═════ Supplied information
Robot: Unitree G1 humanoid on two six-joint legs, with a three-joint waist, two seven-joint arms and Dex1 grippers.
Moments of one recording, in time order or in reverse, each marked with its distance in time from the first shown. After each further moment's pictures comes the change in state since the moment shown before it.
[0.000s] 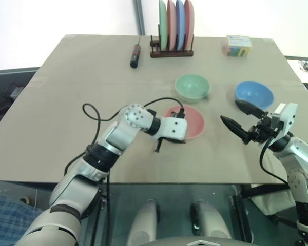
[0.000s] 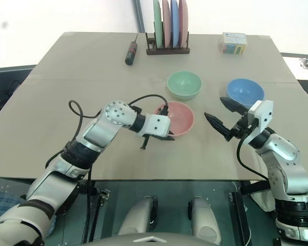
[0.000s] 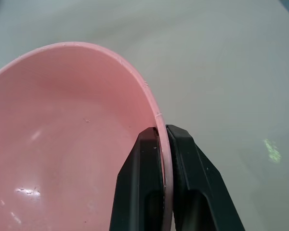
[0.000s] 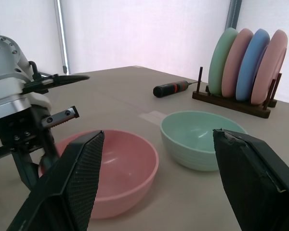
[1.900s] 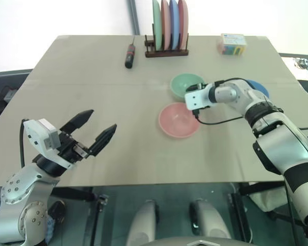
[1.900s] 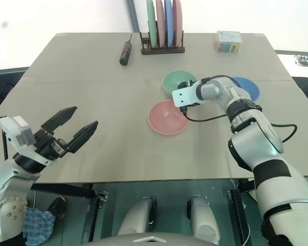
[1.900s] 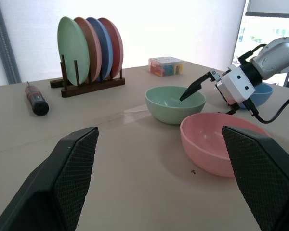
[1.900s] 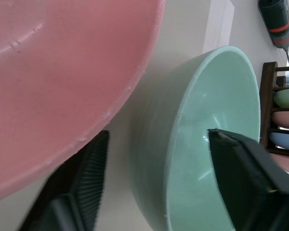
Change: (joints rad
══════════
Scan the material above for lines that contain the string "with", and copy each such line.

Robot: Unitree G1 humanoid on two six-joint legs, with a three-joint waist, two seven-joint arms and Dex1 grippers.
Moments of one recording, in time order or in reverse, each marked with its distance in time from the first shown. After each further moment's pictures comes the change in state since the moment shown before it.

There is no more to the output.